決算サマリー
| 項目 | 当期実績 | 前期実績 | 増減率 | 来期計画 | 見方 |
|---|---|---|---|---|---|
| 売上高 | 183.34億円 | 176.20億円 | 4.0%増 | 257.00億円 | 増収継続を計画 |
| 営業利益 | 45.80億円 | 43.81億円 | 4.5%増 | 54.30億円 | 安定成長を計画 |
| 経常利益 | 45.51億円 | 44.19億円 | 3.0%増 | 54.30億円 | ほぼ横ばいの伸び |
| 純利益 | 30.52億円 | 29.59億円 | 3.1%増 | 36.40億円 | 堅調推移を見込む |
| EPS | 72.47円 | 70.27円 | 3.1%増 | 86.42円 | 通期EPSを使用 |
定量評価
| 指標 | 直近実績 | 比較対象 | 見方 |
|---|---|---|---|
| EPS成長率 | 3.1%増 | 前年同期比 | 増収増益を反映 |
| ROIC | 開示なし | 決算短信に記載なし | ROEと利益率で補完 |
| PER想定 | 16.0倍 | 会社予想EPS86.42円 | 参考試算の前提値 |
ポジティブ要因
原薬販売が堅調
近年上市した品目の浸透やジェネリック医薬品の数量シェア拡大で、原薬販売が伸びた。
財務安全性が非常に高い
自己資本比率は80.2%で、純資産も304.94億円に増えている。
リスク要因
薬価改定と為替
薬価改定や為替変動は原薬の仕入価格に影響し、収益をぶらしやすい。
物流・供給リスク
国際情勢の緊迫化で物流遅延が起こると、必要時に原薬を供給できないリスクがある。
財務安全性
総資産は380.39億円、純資産は304.94億円、自己資本比率は80.2%である。営業CFは最終的な確認が必要だが、資本面は極めて厚い。
業界動向との関連
医薬品卸・原薬関連では、薬価制度、ジェネリック普及、為替、物流の安定性が重要である。品質確保と安定供給が競争力になる。
株価への示唆
株価は業績だけでなく市場期待や需給によって変動します。市場株価データは使わず、会社予想EPS86.42円にシナリオPERを掛けた条件付き試算とする。安定供給とジェネリック浸透が続く場合は上位シナリオに近づく可能性がある。

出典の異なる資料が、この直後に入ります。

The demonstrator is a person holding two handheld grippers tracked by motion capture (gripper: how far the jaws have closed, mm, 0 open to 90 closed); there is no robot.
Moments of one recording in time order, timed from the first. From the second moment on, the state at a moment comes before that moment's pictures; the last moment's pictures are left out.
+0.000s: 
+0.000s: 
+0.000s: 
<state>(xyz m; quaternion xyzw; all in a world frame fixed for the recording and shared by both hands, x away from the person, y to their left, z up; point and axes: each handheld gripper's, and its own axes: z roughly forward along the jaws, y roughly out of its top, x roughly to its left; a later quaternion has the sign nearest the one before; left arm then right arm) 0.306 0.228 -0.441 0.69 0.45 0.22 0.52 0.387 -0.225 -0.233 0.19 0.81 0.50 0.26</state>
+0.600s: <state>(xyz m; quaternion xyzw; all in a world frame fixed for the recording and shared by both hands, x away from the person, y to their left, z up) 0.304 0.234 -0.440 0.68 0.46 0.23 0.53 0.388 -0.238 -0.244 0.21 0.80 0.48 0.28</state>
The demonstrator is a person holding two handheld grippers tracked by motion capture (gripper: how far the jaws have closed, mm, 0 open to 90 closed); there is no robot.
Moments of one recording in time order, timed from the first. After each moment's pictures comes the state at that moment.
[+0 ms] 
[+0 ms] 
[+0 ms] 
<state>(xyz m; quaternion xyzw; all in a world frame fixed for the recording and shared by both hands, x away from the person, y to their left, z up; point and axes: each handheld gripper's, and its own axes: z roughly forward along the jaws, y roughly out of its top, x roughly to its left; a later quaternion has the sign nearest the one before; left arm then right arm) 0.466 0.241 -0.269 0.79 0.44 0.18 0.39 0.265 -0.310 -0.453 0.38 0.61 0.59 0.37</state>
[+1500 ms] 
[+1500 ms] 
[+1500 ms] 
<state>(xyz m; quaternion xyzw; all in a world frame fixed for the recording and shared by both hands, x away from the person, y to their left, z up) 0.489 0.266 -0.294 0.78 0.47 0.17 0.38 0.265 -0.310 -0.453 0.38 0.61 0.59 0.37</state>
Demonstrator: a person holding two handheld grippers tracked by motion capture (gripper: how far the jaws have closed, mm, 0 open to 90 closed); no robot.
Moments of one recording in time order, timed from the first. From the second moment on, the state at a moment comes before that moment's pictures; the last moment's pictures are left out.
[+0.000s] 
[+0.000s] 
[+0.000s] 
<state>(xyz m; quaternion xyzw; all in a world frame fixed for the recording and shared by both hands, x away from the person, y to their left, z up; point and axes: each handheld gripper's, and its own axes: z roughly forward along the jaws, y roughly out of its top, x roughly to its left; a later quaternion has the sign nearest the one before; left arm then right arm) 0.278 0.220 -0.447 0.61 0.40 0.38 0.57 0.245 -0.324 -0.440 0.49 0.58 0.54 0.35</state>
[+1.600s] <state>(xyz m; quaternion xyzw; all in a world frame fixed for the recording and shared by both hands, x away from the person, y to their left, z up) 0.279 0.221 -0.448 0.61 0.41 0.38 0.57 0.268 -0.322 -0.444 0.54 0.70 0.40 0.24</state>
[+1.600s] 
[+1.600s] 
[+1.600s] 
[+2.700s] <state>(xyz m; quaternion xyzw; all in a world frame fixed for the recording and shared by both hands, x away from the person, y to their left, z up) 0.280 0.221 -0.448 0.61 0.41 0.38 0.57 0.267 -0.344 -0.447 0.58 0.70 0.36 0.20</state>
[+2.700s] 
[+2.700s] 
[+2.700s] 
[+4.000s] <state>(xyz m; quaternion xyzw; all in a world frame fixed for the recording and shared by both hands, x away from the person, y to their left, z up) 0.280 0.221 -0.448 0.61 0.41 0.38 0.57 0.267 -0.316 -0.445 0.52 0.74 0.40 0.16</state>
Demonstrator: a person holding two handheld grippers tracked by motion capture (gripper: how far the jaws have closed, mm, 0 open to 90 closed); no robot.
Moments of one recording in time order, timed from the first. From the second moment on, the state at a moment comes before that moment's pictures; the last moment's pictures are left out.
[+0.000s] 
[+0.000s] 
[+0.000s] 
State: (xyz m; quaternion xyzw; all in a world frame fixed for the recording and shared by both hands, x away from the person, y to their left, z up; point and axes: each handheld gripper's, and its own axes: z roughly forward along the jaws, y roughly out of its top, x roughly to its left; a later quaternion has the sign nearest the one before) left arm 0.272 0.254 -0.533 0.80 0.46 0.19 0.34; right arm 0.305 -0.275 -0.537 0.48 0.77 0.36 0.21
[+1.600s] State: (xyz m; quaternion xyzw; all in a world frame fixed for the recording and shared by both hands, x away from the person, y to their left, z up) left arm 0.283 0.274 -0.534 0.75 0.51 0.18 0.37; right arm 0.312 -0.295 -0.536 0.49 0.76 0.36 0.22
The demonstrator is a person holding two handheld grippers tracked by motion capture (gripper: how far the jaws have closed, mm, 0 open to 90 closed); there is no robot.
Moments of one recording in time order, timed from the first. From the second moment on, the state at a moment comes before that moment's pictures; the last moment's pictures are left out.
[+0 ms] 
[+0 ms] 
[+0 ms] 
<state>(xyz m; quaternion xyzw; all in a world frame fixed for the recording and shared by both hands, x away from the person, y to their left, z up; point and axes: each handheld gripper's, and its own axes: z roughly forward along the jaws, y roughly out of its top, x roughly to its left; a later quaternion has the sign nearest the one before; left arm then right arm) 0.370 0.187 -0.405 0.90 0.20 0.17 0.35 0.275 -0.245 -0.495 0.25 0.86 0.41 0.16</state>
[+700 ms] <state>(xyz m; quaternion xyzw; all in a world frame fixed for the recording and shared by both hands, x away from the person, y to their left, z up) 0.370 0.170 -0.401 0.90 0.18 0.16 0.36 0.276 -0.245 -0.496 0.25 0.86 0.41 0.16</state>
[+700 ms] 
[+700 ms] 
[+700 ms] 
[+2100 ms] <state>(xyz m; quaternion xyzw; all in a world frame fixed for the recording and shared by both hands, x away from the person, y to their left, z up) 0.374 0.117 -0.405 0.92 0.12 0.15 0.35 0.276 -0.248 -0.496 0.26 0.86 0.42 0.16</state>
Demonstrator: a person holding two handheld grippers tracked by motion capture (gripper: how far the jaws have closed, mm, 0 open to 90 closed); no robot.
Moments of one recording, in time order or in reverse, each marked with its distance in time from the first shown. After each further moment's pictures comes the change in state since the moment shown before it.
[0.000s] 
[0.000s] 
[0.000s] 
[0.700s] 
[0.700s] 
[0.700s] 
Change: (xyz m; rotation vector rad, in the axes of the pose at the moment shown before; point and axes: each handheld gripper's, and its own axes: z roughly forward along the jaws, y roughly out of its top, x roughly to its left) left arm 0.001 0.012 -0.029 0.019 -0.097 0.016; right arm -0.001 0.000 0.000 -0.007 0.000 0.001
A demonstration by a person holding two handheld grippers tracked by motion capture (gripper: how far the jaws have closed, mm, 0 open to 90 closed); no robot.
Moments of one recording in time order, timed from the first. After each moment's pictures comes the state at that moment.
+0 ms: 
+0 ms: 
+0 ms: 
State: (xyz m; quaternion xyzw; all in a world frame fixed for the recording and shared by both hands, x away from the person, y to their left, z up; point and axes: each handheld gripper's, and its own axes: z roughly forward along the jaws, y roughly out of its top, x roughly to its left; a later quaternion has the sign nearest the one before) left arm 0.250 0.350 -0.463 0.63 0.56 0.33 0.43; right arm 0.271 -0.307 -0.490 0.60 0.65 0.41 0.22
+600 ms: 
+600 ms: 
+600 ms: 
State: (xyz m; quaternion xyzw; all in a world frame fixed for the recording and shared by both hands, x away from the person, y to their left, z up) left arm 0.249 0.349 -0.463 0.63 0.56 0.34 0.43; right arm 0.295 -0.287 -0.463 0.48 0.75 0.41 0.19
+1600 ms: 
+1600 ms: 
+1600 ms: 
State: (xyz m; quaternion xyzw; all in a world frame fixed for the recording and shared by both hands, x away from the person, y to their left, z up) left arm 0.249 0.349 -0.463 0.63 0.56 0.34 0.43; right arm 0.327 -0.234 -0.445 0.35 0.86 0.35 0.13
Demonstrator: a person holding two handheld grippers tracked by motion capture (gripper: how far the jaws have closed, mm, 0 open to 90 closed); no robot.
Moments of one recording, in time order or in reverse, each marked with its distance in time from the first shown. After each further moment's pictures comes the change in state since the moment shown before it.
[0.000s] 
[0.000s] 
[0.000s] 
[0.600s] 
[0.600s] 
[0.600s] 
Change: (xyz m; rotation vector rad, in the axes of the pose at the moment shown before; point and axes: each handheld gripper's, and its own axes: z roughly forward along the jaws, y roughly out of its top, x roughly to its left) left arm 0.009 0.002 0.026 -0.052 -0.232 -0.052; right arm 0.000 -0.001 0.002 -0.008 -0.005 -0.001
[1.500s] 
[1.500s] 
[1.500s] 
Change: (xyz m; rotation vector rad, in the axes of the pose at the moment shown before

| シナリオ | 想定PER | 予想EPS | 理論株価 |
|---|---|---|---|
| 弱気 | 14.0倍 | 86.42円 | 1209円 |
| 中立 | 16.0倍 | 86.42円 | 1383円 |
| 強気 | 18.0倍 | 86.42円 | 1556円 |
今期の総括
2026年6月期第3四半期は増収増益で、自己資本比率も高水準を維持した。薬価改定と為替の影響を受けつつ、安定供給力が問われる。
来期見通し
通期は増収増益を計画する。原薬販売の浸透と供給体制の強化が続く場合は計画に近づきやすい。会社予想は外部環境により変動する可能性があります。
総合判断
総合判断は中立である。増収増益と高い財務安全性は評価できるが、制度改定と供給リスクは残る。次回は原薬販売の伸びと薬価改定の影響を確認したい。
出典
本記事は、対象企業が開示した決算短信を基に作成しています。